### Recorded data
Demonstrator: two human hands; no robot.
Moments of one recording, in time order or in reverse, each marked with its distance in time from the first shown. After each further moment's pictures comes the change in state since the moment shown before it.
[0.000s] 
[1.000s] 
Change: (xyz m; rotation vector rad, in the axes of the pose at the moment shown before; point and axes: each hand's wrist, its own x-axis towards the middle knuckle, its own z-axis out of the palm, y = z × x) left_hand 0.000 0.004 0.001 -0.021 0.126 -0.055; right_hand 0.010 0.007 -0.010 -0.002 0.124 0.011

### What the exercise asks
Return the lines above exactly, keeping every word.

### Solution
Demonstrator: two human hands; no robot.
Moments of one recording, in time order or in reverse, each marked with its distance in time from the first shown. After each further moment's pictures comes the change in state since the moment shown before it.
[0.000s] 
[1.000s] 
Change: (xyz m; rotation vector rad, in the axes of the pose at the moment shown before; point and axes: each hand's wrist, its own x-axis towards the middle knuckle, its own z-axis out of the palm, y = z × x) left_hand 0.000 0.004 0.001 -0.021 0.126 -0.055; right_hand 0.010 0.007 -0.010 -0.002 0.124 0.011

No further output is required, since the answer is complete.